== INPUT DATA

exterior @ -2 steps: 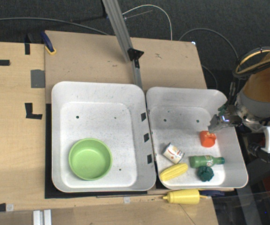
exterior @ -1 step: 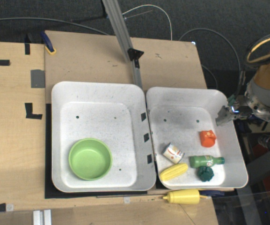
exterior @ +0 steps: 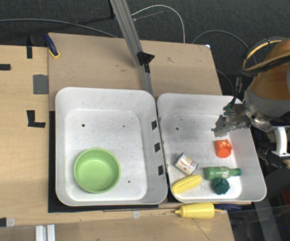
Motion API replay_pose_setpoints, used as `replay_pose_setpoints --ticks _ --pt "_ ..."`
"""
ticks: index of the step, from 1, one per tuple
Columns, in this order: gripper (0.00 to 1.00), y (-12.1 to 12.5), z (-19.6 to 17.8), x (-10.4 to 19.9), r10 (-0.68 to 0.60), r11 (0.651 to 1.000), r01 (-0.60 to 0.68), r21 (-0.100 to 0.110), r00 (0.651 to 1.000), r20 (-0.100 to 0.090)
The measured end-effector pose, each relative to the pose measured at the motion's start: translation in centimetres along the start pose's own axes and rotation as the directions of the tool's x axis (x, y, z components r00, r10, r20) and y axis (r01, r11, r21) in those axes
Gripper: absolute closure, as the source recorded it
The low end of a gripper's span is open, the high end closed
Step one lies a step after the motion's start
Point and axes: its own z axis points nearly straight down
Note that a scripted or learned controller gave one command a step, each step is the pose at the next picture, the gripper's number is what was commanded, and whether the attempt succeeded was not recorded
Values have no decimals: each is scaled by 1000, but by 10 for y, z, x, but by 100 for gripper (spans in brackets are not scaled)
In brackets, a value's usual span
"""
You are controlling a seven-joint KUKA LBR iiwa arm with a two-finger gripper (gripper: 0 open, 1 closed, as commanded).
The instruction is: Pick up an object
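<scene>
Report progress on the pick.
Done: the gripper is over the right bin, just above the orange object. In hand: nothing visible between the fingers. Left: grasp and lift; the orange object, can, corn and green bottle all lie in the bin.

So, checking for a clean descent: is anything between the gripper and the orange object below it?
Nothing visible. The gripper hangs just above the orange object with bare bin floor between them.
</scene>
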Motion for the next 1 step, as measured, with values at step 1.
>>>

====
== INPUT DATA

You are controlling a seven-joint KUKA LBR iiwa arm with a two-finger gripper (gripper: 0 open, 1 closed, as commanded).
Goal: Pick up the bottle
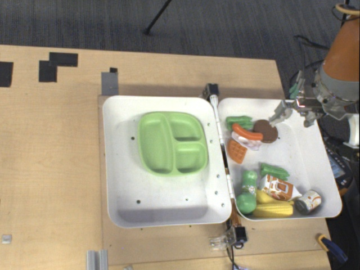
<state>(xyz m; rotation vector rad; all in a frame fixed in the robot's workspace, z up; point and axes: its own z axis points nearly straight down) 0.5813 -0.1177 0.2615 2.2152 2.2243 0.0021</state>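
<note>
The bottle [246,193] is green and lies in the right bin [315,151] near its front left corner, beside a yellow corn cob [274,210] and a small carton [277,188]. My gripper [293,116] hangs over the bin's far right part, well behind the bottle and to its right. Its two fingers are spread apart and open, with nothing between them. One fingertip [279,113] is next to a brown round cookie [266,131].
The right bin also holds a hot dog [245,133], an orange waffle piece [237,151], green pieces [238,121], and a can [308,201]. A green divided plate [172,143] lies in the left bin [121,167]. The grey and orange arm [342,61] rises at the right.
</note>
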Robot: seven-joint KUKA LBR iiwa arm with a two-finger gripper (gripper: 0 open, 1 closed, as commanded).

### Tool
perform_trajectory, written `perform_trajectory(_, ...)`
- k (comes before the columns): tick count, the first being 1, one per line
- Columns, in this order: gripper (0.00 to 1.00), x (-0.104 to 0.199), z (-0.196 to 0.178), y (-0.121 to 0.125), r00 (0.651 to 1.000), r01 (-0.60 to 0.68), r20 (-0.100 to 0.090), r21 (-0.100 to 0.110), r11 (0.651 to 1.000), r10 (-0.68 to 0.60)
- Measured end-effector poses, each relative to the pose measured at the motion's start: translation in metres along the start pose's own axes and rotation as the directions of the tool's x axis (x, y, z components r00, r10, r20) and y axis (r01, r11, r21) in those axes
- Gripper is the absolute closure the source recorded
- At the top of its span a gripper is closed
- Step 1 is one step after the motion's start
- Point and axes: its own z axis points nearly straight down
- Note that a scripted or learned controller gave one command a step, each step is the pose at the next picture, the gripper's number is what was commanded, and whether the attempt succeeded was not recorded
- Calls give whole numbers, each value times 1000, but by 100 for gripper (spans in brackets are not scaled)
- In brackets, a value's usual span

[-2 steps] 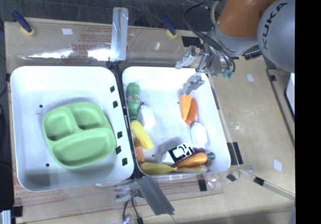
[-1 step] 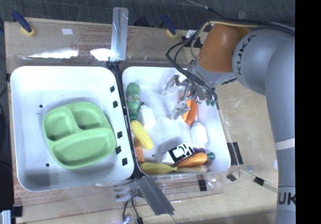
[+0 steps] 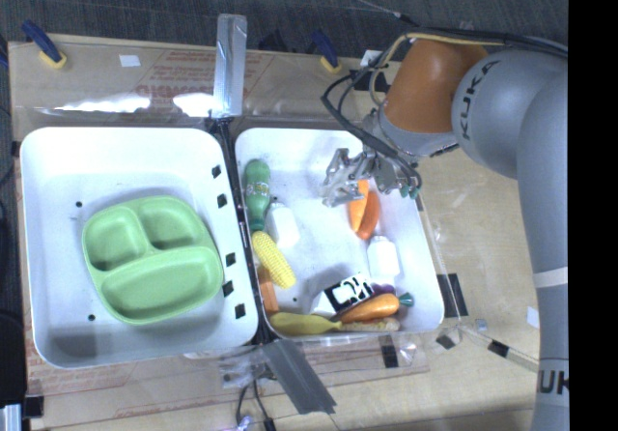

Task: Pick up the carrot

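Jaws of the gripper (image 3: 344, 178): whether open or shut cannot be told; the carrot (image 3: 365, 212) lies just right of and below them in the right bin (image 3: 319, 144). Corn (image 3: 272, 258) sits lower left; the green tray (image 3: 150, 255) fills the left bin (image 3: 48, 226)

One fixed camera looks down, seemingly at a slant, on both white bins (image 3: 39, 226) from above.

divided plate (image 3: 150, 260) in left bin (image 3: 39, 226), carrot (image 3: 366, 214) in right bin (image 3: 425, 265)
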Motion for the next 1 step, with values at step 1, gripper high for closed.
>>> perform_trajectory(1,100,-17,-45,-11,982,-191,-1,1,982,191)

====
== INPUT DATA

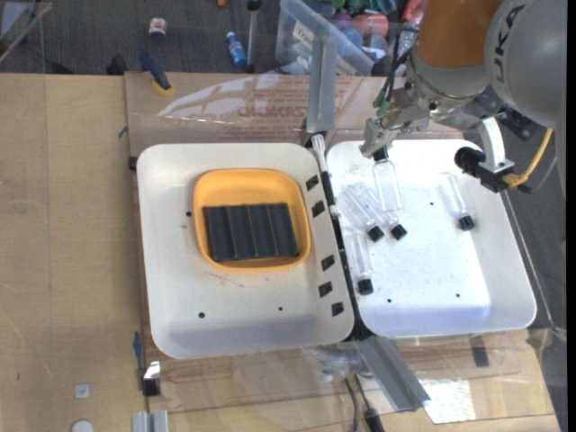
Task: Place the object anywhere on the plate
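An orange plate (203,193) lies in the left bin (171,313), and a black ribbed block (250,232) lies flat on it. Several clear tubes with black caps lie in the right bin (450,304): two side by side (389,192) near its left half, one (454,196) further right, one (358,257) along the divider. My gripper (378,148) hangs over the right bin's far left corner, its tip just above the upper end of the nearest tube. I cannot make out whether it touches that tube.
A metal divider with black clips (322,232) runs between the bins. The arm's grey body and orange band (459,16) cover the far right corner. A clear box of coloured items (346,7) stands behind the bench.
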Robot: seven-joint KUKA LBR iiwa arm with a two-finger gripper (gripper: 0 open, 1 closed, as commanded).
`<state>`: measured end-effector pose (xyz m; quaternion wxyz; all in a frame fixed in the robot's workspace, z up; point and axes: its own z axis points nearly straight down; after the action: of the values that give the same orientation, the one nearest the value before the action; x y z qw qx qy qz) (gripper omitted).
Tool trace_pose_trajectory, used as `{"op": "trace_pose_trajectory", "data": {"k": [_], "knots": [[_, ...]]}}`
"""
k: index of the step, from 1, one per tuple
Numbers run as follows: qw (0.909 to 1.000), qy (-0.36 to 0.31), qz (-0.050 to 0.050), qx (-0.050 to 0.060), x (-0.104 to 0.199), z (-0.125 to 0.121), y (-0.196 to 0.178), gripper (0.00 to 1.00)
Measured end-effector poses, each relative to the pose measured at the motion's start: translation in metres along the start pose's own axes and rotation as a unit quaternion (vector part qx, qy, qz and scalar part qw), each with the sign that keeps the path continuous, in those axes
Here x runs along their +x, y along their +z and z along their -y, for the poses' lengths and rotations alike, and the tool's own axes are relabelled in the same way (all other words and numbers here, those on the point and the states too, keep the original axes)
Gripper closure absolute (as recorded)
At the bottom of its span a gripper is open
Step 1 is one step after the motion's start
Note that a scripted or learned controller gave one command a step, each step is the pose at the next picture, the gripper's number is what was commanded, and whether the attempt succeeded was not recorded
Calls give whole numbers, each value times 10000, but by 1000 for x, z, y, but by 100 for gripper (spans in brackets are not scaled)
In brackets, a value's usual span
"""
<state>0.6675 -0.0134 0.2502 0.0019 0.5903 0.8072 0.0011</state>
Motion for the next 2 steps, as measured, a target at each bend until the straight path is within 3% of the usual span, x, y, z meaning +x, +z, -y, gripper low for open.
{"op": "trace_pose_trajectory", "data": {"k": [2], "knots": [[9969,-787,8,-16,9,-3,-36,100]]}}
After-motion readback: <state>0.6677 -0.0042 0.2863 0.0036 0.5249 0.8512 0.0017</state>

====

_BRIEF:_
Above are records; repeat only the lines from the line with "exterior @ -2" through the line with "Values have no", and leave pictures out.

_YOUR SOLUTION:_
exterior @ -2 steps: 
exterior @ -1 step: 
exterior @ +0 steps: 
Motion API replay_pose_setpoints, used as `replay_pose_setpoints --ticks _ --pt "_ ..."`
"""
ticks: index of the step, from 1, one per tuple
Columns, in this order: gripper (0.00 to 1.00), y (-12.1 to 12.5), z (-19.6 to 17.8), x (-10.4 to 19.9), r10 (-0.68 to 0.60), r11 (0.651 to 1.000), r01 (-0.60 to 0.68), r21 (-0.100 to 0.110), r00 (0.651 to 1.000), r20 (-0.100 to 0.090)
The measured end-effector pose, each relative to the pose measured at the motion's start: translation in centimetres along the start pose's own axes and rotation as the directions of the tool's x axis (x, y, z components r00, r10, r20) and y axis (r01, r11, r21) in those axes
Gripper: absolute closure, as the source recorded it
The low end of a gripper's span is open, the high end closed
Step one lies a step after the motion's start
Point and axes: its own z axis points nearly straight down
Note that a scripted or learned controller gave one command a step, each step is the pose at the next picture, the gripper's number is what was commanded, and whether the attempt succeeded was not recorded
Values have no decimals: each is scaled by 1000, but by 10 for y, z, x, but by 100 for gripper (spans in brackets are not scaled)

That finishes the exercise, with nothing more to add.